Provide shooting facilities
It’s ironic that the article, “Target shooting worries residents,” is right next to an article about a trap range that was closed due to the encroachment of residential development. I’m sure the folks who are complaining in Crooked River Ranch don’t want the shooters to move elsewhere, but to get rid of their firearms and take up planting trees in the forest and communing with nature. I’ve met these people.
There doesn’t seem to be a cry to stop the plans to shut down ranges, such as Redmond Gun Club, which give shooters a place to participate in several different shooting disciplines; shotgun, rifle, handgun and archery. These displaced members have no choice but to go out to the forest and other public lands to pursue their sport.

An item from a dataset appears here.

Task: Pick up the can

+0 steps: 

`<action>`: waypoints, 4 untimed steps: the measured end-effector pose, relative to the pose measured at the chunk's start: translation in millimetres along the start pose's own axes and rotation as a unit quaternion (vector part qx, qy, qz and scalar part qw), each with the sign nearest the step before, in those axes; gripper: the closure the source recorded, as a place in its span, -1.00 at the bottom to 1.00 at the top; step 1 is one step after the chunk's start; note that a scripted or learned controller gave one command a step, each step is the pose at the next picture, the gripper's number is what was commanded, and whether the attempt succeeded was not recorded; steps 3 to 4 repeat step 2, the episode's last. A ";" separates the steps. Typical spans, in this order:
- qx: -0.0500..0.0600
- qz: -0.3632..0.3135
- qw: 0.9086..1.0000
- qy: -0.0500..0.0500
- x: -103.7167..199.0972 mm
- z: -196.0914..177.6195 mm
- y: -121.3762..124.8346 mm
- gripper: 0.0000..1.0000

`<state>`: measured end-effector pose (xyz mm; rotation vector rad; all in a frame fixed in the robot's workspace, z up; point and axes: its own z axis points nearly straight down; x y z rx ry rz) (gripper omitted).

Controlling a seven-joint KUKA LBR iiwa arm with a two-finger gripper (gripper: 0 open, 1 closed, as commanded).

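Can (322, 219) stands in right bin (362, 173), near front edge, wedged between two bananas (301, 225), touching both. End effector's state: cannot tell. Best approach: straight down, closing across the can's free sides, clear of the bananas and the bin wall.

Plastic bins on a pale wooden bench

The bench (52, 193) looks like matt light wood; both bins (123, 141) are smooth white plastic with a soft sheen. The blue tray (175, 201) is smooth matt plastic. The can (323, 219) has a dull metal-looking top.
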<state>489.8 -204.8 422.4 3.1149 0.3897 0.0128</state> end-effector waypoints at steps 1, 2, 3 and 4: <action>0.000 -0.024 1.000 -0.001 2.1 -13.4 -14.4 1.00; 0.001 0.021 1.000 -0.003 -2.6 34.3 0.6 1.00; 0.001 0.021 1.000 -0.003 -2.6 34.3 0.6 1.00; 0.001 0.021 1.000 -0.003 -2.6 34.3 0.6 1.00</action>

You never hear anyone suggest that “a range” should be developed, so that everyone can share the forest and other public lands together with a reasonable amount of safety and harmony for all. Shooters don’t mind sharing public lands with others, but the same courtesy doesn’t seem to exist.
Shooters have the right to pursue their sport on public lands, just like anyone else who enjoys such places. One answer to the problem would be to stop closing existing shooting facilities and to encourage development of new shooting facilities in areas that don’t have them.
Publish the number of suicides
I enjoyed John Costa’s musing on Dec. 22, about Alysha Colvin’s sad and tragic suicide. An old friend of mine who is the chaplain for the Sheriff’s Office told me that suicides in the county are very common. And yet this fact is kept from the public. While the public is deliberately educated about annual homeless counts, we are deliberately kept in the dark about annual suicide numbers. Why? Is it because the powers that be don’t want the public to know how sick and despairing our community is? I suspect this is the reason.
I believe they don’t want us asking the probing questions such as: Why are families collapsing in America? Why is depression at an epidemic level? Why are kids estranged from their parents in record numbers and husbands from wives? Because if we ask these questions, maybe we’ll discover that all is not well. Maybe we’ll discover that it takes more than a village to raise a child. It takes a strong family. And it takes the fear and love of God. So, I call on The Bulletin to begin publishing the number of suicides each year. Maybe this is a problem our society can and should examine and address.
Chudowsky doesn’t understand amendment
I observed, with some concern, the description that Bend City Councilor Victor Chudowsky recently provided to The Bulletin of the Citizen’s United court decision and Move to Amend. His point of view represents a clear misunderstanding.
The constitutional amendment that Bend City Council has been asked to support in essence says that corporations are not people, and money is not speech. Chudowsky’s statement that “the United States needs to protect all types of free speech” clearly misses the point.
The amendment would leave in place full protection for all types of speech. What would change, rather, is the volume of speech. Corporate and other special interest speech, driven since the Citizens United decision by billions and billions of dollars of untraceable “black money,” would once again be regulated and restricted.
The big money voices, which are far too loud, now drown out the voices of real people like you and me. The unregulated flow of money into our political processes profoundly corrupts the system of government. Move to Amend would level the playing field, finally. We must return to governance that is “of the people, by the people and for the people.” Be proud that the state of Oregon had the wisdom to pass a resolution in favor of Move to Amend this past July, the 16th state to do so.